When to Use GraphRAG
| Scenario | Recommendation | Why |
|---|---|---|
| Static knowledge base, global queries | GraphRAG | Upfront cost amortized, global queries excel |
| Rapidly changing documents | Vector RAG | Update cost too high for GraphRAG |
| Specific factual lookups | Vector RAG | No need for global synthesis |
| Existing curated KG (Wikidata, domain ontology) | KG-augmented RAG | Skip the construction step entirely |
| Mixed: some global, some specific | Hybrid | Vector for specific, graph for thematic |
The honest answer for most teams: if you already have a knowledge graph, absolutely use it for retrieval. If you need to build one from scratch for GraphRAG, think very carefully about whether the maintenance cost is worth the improvement over vector RAG. The benchmarks are real — GraphRAG genuinely outperforms on global questions. But benchmarks run on static datasets. Production systems don’t stay static.

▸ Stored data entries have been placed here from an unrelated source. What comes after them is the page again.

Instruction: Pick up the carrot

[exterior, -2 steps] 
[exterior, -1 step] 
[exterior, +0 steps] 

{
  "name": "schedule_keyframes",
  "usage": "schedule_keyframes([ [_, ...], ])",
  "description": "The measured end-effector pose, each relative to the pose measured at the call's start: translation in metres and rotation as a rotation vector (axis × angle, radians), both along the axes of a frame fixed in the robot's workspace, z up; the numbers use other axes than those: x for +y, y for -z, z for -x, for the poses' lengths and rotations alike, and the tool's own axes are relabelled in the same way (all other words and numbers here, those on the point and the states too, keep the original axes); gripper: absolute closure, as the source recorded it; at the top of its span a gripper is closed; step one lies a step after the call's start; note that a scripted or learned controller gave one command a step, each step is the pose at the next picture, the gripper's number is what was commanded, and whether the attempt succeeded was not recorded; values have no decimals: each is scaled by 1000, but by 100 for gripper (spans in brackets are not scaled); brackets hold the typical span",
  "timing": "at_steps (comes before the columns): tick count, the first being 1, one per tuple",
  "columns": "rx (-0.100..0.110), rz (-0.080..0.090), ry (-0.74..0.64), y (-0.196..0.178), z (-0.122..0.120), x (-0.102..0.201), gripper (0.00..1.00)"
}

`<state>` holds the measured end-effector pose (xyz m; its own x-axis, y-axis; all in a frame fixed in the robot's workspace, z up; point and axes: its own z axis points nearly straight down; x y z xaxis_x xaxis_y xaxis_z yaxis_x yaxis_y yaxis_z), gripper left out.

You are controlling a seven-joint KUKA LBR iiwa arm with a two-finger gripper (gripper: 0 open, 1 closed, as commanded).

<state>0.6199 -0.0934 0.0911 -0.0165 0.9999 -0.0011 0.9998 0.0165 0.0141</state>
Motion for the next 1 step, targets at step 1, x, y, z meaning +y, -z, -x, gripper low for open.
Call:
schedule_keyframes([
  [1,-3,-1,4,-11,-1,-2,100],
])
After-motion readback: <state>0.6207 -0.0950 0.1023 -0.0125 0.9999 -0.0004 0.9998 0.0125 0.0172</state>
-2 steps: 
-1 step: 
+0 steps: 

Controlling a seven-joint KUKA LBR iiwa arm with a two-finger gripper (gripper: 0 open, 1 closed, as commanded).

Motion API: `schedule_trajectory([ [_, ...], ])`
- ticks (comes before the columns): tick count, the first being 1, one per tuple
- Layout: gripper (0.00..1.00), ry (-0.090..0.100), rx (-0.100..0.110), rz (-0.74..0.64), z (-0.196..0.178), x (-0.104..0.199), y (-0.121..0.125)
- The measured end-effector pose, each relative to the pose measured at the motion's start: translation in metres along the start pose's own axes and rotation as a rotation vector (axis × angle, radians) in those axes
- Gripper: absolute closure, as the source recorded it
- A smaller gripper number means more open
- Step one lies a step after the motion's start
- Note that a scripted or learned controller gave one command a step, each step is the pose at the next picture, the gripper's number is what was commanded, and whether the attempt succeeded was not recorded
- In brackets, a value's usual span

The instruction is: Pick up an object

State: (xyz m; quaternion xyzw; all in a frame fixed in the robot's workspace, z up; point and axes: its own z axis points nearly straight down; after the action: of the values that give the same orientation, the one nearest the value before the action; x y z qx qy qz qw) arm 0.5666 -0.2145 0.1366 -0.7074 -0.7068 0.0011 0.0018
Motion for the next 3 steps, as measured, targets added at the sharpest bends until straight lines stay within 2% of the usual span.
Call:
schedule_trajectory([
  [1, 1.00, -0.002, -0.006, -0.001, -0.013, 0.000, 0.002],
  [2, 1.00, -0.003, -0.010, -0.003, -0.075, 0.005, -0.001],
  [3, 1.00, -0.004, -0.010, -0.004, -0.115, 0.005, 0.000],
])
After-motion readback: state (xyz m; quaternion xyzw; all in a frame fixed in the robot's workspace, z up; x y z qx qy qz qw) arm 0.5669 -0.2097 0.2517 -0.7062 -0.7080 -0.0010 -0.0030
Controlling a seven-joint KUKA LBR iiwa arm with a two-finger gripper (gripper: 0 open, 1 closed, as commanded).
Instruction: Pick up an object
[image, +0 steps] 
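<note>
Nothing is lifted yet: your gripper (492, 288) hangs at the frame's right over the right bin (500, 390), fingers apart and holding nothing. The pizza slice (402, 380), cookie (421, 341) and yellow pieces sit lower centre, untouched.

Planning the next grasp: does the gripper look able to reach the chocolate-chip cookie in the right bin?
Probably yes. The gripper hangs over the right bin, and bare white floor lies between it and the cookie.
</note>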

Tools like LangChain’s LLMGraphTransformer [4], Neo4j [5], and Microsoft’s GraphRAG library [6] have made the initial construction more accessible. But accessible construction doesn’t mean accessible maintenance.
My take: the future of GraphRAG is in incremental graph updates — methods that can add new knowledge without restructuring the entire graph. Some work is happening here (incremental community detection [7], streaming knowledge graph construction [8]), but it’s still early. Until incremental updates are solved, GraphRAG is best suited for corpora that change infrequently and are queried frequently with global, thematic questions.
What’s your experience with knowledge graphs in production? Are you building them from scratch or leveraging existing ones?
References:
[1] Edge et al. “From Local to Global: A Graph RAG Approach to Query-Focused Summarization.” arXiv 2024.
[2] Bratanic, T. “Implementing ‘From Local to Global’ GraphRAG with Neo4j and LangChain.” Neo4j Blog 2024.
[3] Traag, V. A. et al. “From Louvain to Leiden: guaranteeing well-connected communities.” Scientific Reports 2019.
[4] “How to construct knowledge graphs.” LangChain Documentation.
[5] “Neo4j Graph Database.” Neo4j.
[6] “GraphRAG.” Microsoft GitHub.
[7] Banerjee, P. et al. “Incremental Community Detection in Distributed Dynamic Graph.” arXiv 2023.
[8] Chuang, Y. et al. “Streaming Knowledge Graph Construction.” arXiv 2023.
[9] Liu et al. “CodexGraph: Bridging Large Language Models and Code Repositories via Code Graph Databases.” arXiv 2024.
[10] Liu et al. “GraphCoder: Enhancing Repository-Level Code Completion via Code Context Graph-based Retrieval and Language Model.” arXiv 2024.
[11] “Claude Code Overview.” Anthropic.
[12] “Sourcegraph — Code Intelligence Platform.” Sourcegraph.
[13] “Announcing SCIP — a better code indexing format.” Sourcegraph Blog.